# TASK
Each line from the one that contains "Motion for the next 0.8" to the end of the entries must be copied word for word, and only those lines.

GIVEN DATA: Begin

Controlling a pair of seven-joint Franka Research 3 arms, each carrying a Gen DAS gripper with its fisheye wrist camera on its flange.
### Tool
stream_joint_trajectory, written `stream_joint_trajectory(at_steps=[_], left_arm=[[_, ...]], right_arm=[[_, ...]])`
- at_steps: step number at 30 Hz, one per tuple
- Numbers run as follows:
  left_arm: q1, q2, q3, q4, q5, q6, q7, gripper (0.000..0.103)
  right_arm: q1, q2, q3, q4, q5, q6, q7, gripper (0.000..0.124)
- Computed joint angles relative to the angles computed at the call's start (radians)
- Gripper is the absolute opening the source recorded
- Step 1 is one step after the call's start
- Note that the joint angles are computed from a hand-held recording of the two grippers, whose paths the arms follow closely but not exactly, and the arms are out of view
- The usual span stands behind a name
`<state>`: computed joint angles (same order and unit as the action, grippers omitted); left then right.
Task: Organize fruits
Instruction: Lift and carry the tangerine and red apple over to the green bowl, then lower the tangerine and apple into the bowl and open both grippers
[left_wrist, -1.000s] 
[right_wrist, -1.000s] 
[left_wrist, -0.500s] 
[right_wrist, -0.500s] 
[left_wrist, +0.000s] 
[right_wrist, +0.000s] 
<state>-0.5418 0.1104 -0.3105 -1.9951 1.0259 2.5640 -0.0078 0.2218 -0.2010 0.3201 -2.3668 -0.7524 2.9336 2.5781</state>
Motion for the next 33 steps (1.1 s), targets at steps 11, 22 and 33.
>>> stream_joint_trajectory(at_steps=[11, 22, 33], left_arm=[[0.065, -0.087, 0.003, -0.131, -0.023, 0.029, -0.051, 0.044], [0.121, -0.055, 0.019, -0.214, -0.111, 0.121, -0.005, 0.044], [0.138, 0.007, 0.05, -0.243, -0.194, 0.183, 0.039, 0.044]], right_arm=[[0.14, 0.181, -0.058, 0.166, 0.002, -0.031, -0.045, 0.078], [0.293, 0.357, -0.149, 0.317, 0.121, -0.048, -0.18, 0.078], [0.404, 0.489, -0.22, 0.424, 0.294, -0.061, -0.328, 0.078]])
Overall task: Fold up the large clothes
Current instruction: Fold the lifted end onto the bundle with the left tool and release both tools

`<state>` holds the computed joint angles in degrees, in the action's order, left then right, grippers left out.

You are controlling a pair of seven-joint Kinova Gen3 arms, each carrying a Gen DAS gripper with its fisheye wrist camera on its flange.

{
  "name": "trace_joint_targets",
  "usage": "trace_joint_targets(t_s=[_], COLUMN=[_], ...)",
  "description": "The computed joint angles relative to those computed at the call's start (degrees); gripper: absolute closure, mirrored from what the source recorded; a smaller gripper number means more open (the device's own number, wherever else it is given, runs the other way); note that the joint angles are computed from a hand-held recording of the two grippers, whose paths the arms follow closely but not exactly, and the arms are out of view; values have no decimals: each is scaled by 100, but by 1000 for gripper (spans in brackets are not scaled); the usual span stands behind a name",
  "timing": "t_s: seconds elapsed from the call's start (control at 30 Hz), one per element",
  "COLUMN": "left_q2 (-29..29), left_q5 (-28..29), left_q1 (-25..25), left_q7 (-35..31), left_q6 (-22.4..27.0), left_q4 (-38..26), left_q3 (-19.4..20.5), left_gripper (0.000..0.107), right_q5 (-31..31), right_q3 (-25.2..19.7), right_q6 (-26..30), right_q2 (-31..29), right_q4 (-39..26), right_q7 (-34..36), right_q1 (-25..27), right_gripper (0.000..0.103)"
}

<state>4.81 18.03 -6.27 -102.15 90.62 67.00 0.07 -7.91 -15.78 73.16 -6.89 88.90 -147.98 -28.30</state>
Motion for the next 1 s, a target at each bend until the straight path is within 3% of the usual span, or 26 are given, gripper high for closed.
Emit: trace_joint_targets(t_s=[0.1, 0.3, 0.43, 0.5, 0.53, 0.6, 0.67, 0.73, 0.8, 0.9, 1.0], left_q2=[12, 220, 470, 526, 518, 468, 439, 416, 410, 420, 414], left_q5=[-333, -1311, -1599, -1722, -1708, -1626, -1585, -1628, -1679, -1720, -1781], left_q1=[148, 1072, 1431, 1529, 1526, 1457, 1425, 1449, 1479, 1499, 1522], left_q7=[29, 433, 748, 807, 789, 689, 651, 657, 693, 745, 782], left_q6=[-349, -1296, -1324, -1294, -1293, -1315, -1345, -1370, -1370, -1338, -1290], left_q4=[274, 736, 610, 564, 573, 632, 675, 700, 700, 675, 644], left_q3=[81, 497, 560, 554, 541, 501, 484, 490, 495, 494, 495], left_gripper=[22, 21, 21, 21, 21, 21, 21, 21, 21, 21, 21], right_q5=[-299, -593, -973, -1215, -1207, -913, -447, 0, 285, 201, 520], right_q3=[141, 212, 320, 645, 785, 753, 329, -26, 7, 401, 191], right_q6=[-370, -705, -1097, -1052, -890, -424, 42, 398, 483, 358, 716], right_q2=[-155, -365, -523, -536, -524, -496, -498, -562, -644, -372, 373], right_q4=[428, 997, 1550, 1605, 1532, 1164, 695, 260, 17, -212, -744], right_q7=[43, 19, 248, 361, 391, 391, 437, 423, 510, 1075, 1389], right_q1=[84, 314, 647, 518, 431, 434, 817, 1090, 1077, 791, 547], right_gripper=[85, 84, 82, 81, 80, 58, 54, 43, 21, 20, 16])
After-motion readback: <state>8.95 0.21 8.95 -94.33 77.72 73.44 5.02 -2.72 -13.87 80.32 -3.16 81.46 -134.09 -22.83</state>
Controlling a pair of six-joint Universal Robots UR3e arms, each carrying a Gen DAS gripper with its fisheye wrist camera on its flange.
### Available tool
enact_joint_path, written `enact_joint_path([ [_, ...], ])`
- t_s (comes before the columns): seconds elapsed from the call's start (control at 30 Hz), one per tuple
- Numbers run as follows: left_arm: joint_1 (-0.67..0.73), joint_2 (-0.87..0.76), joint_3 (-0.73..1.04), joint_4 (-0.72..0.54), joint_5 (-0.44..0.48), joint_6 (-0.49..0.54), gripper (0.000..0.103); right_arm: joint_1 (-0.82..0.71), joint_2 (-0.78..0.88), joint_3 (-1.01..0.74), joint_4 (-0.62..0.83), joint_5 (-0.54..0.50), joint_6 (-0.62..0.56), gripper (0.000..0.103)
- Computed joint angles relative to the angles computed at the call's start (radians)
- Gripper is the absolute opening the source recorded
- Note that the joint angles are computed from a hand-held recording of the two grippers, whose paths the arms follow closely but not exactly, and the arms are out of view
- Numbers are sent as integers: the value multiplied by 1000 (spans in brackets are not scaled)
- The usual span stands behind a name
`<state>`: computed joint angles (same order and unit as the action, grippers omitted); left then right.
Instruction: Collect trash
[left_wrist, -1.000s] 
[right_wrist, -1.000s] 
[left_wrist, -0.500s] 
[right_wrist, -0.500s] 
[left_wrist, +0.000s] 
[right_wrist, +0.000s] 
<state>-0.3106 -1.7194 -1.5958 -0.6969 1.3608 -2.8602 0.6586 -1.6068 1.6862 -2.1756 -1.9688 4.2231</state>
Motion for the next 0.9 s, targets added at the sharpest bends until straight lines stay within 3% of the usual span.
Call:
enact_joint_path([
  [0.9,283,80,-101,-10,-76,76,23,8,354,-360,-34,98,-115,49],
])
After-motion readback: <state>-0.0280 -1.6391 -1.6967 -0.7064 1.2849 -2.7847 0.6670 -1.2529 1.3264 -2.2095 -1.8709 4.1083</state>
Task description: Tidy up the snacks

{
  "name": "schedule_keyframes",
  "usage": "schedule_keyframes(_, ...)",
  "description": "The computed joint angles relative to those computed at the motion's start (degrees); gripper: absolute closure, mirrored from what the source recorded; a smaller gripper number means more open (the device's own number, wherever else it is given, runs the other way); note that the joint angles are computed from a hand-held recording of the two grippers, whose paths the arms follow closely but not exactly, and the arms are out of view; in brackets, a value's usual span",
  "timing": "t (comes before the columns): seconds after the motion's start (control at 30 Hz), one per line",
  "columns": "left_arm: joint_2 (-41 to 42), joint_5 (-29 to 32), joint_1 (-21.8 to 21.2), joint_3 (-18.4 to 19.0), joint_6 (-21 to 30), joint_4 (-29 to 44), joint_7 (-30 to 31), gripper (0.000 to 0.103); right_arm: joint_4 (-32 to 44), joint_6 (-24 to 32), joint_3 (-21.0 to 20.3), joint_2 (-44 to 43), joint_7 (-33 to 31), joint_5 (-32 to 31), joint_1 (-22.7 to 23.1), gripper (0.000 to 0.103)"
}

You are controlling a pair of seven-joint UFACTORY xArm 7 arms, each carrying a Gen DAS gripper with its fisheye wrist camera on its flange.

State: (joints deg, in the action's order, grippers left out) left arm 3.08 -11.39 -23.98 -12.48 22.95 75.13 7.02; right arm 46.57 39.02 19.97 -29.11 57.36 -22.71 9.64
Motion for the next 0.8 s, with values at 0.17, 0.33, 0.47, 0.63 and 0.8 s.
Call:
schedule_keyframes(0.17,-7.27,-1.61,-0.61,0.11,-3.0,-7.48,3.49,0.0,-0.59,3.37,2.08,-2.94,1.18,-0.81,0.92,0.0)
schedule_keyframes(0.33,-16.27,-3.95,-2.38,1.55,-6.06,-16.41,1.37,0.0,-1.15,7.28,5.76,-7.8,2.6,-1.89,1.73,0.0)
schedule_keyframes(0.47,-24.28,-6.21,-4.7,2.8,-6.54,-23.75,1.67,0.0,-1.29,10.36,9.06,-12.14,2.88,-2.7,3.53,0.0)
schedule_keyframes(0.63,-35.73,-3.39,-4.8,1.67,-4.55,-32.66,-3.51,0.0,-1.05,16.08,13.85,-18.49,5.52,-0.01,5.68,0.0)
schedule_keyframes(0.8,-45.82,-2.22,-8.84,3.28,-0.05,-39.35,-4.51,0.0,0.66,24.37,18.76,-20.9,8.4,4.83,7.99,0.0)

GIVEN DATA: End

# RESPONSE TO THE EXERCISE
Motion for the next 0.8 s, with values at 0.17, 0.33, 0.47, 0.63 and 0.8 s.
Call:
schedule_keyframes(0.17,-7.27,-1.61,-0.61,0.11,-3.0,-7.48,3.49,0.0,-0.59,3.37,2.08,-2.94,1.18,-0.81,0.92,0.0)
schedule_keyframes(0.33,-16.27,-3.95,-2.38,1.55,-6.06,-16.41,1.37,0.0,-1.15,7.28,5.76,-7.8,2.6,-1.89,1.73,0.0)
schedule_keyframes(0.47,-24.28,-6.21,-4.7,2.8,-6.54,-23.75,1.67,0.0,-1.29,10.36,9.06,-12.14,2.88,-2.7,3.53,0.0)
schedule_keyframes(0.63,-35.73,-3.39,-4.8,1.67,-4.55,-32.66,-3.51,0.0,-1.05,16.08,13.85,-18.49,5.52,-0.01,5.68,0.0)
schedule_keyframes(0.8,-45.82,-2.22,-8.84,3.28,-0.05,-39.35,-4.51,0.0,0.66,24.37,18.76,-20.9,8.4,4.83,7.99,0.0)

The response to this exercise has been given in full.